- The Washington Times - Monday, February 28, 2005

LEXINGTON PARK, Md. — In his narrow shop across from a gate to the Patuxent River Naval Air Station, shoehorned between offices of big military contracting companies, Charles Morgan cuts hair behind a front window with a spinning barber pole and a “God Bless our Troops” sign.

Customers pay $10 for any style, including the crisp buzz cut Mr. Morgan sculpted recently atop Sam Fulp’s head with swift strokes of his electric shaver. Mr. Fulp works at the Navy base, the source of about 80 percent of the region’s economy and many of Mr. Morgan’s customers.

“If it weren’t for that base, a lot of people would be out of work,” Mr. Morgan said as he trimmed away some stray hairs.

That is why St. Mary’s County, home to the base, and other Maryland communities with military installations anxiously await the latest round of base closings this year. A cut in programs or closure could mean the loss of thousands of jobs, both on a base and in businesses and services that depend on the facility.

Under a process called Base Realignment and Closure, known as BRAC, the Pentagon will review whether to shut down or trim the size of its 425 bases to save money. Defense Secretary Donald H. Rumsfeld has said the military has more bases than it needs, and he hopes to cut up to $7 billion annually.



Maryland is home to 12 major military installations and several smaller facilities. No large troop units are stationed in the state, and most bases are involved in research, such as biodefense at Fort Detrick in Frederick County, medical care at the National Naval Medical Center in Bethesda and weapons testing at Aberdeen Proving Ground in Harford County.

Although it is unlikely that a base such as Patuxent River, which tests Navy and Marine Corps aircraft, will be shuttered, some programs could be shifted to other states. Local officials worry that smaller stations, such as the Naval Surface Warfare Center in Indian Head, could be closed.

“There’s a tremendous amount of uncertainty,” said Thomas McKay, president of the St. Mary’s Board of County Commissioners.

Next month, President Bush will appoint a commission to oversee the closure process. By May, Mr. Rumsfeld will send to the commission his list of bases that could be closed or reduced in size. The commission will review the list and forward a report to the president. In the fall, Mr. Bush will make a decision on the commission’s recommendations.

During the last round of base closings 10 years ago, Maryland lost Fort Ritchie in Washington County, which employed about 2,000 people. A Navy center at White Oak in Montgomery County was closed, along with several smaller facilities across the state.

The Navy base in St. Mary’s County was a big winner, absorbing Naval Air Warfare Center programs from bases in New Jersey and Pennsylvania and the Naval Air Systems Command from Virginia.

Those additions helped swell the base’s size to 19,500 workers and make Lexington Park one of the state’s fastest-growing regions. Mr. McKay estimates the base generates about $3 billion of annual revenue in the county in each year, including the contractors and businesses that depend on it.

This time, Patuxent River faces competition from other states. The Navy could move some functions, such as a test pilot school, to the China Lake Navy base in California. That effort could be helped by pressure from California’s large congressional delegation.

“We’re on the eve of a pretty big battle,” said U.S. Sen. Barbara A. Mikulski, Maryland Democrat, who said she plans to contact the Pentagon and work with lawmakers from California to keep them from poaching Maryland bases. “We cannot underestimate the threat of China Lake.”

To stave off cuts, many communities have undertaken “BRAC-proofing” projects, spiffing up roads, schools and buildings. St.

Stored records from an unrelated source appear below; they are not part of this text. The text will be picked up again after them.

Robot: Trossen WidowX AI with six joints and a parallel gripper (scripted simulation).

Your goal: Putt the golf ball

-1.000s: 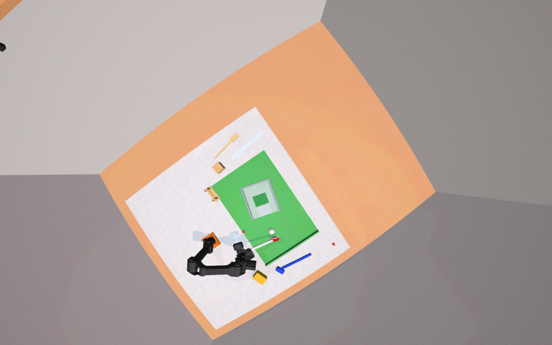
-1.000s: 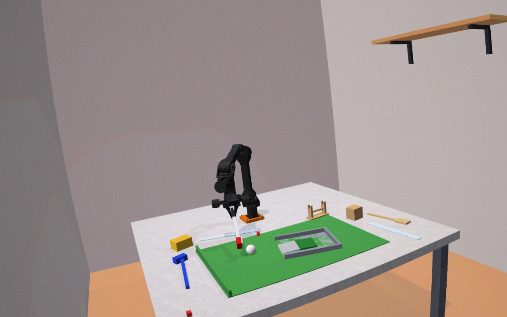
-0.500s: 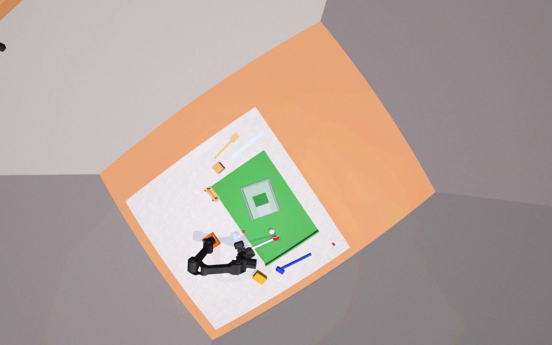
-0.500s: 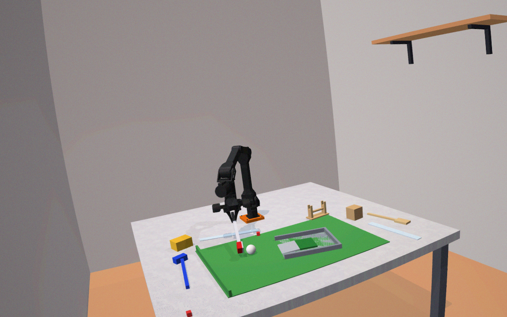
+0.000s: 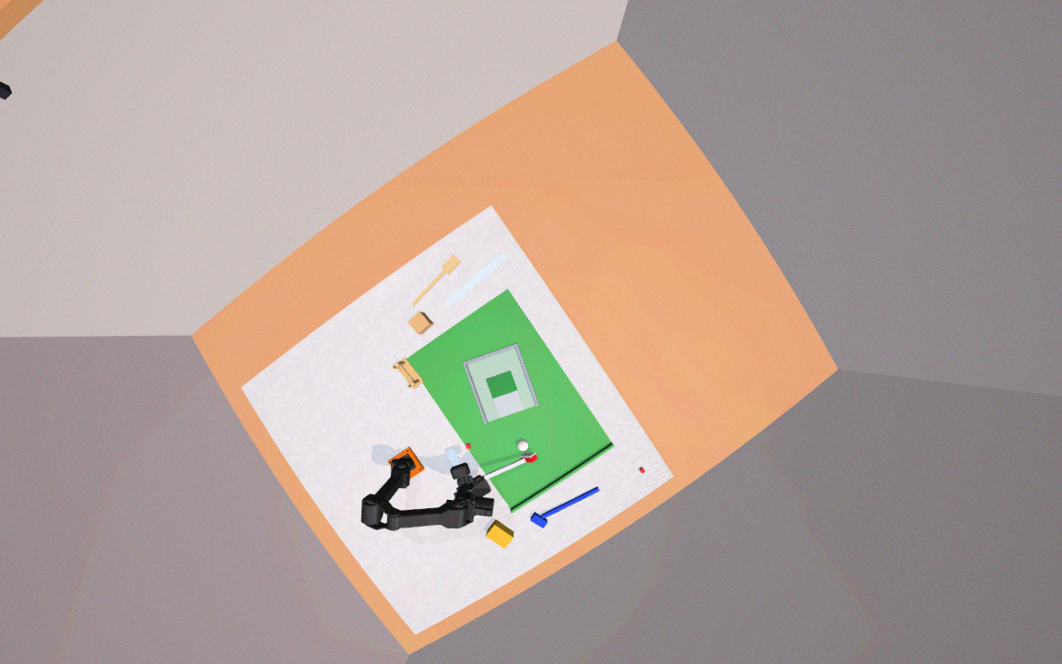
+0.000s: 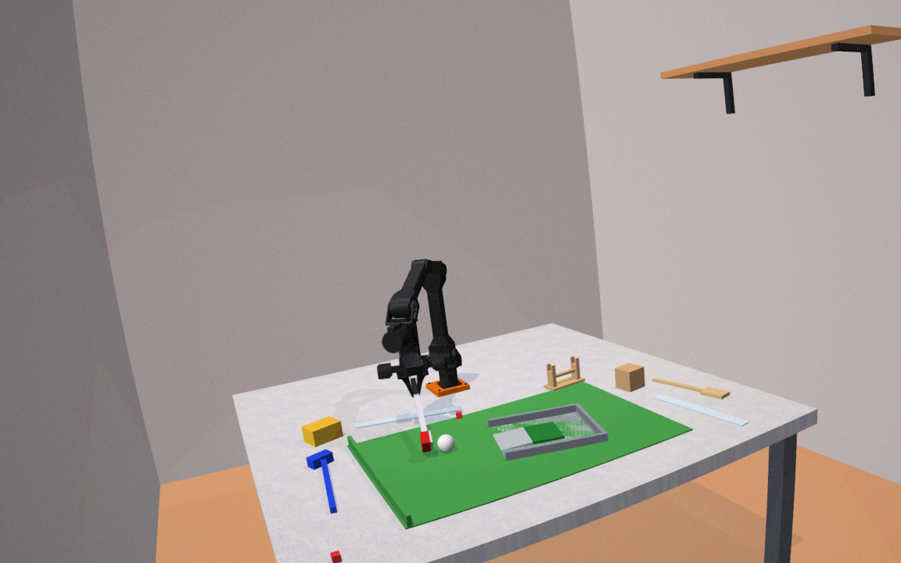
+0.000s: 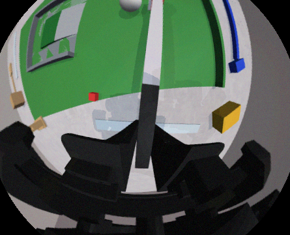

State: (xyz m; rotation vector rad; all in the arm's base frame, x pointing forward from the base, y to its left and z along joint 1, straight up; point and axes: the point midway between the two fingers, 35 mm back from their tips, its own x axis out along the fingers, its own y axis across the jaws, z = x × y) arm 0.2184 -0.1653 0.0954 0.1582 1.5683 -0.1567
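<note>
Now: the red putter 120 mm ahead of my gripper tip, 20 mm to the right of it and 10 mm below it. Round my gripper tip: white golf ball 220 mm ahead, 50 mm below; then blue putter 230 mm ahead, 300 mm to the right, 60 mm below; then yellow block 40 mm behind, 260 mm to the right, 60 mm below.
</note>
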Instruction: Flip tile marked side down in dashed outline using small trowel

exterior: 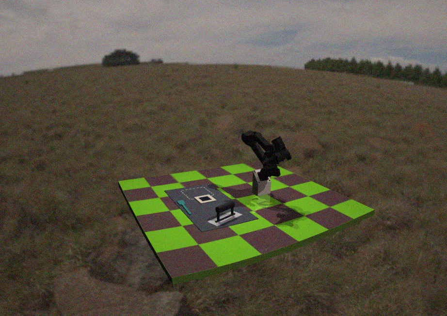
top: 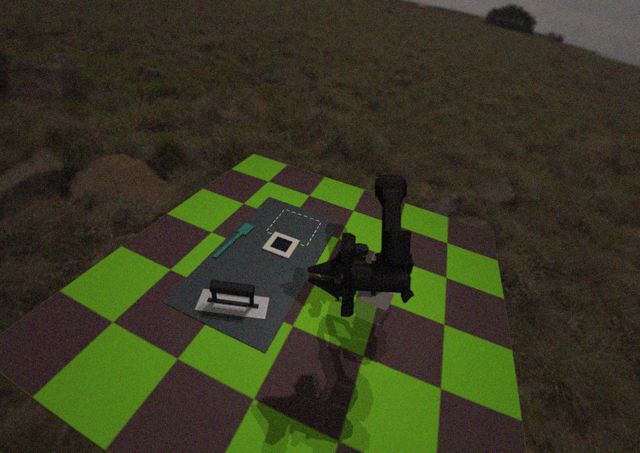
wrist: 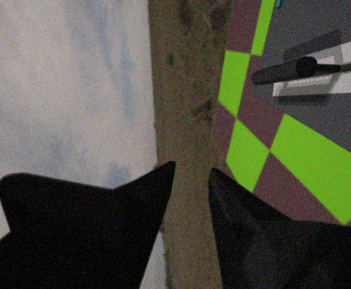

Mary’s County is in the process of demolishing a decaying apartment complex in the flight path of planes using the base’s runway. The road outside the base has been widened and topped with a fresh coat of asphalt.

In Aberdeen, home to the Army’s Aberdeen Proving Ground, Mayor Douglas Wilson touts partnerships between local developers and the military to build facilities on the post as cost-cutting measures already in place. With 72,000 acres, much of it unused, the proving ground has room for expansion, he said.

“We don’t feel there is going to be any large realignment at APG,” Mr. Wilson said. “We think we are pretty solid.”

Charles County leaders are less optimistic. Located on the Potomac River, the Naval Surface Warfare Center, with 3,500 jobs, is the top employer in the county and the anchor of the small town of Indian Head.

Because it is small compared with other military installations, County Commissioners President Wayne Cooper worries it could be merged into Navy weapons research centers in other states.

“Any small base in a community like this is vulnerable,” he said.

At the Patuxent Naval Air Museum, with a collection that includes models of aircraft carriers, ejector seats and old fighter planes parked out back, director Toby Van Esselstyn said few people think the Patuxent River base will be seriously affected.

The addition of two new test programs for the Joint Strike Fighter and new presidential helicopter is a sign the military remains committed to the base, he said. But the extra scrutiny from the Pentagon does make people uneasy.

“We always worry about it,” he said of the base closure process. “You don’t like the idea of something in your back yard closing up.”